§ Work task
Across the listing that follows, establish how many lines contain the string "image" and provide that number by itself.

-----

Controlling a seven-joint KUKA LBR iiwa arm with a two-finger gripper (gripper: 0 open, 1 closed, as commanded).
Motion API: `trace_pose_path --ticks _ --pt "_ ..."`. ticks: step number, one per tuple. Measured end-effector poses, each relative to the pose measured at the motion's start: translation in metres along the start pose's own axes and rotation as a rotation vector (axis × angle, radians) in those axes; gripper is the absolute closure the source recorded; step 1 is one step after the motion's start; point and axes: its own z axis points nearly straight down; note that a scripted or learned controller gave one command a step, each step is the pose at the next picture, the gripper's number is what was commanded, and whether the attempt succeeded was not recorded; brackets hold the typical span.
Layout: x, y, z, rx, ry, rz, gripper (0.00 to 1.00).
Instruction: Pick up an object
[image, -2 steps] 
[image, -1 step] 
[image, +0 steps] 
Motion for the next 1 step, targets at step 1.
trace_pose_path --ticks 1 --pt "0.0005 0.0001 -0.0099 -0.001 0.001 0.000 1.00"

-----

§ Output of the exercise
3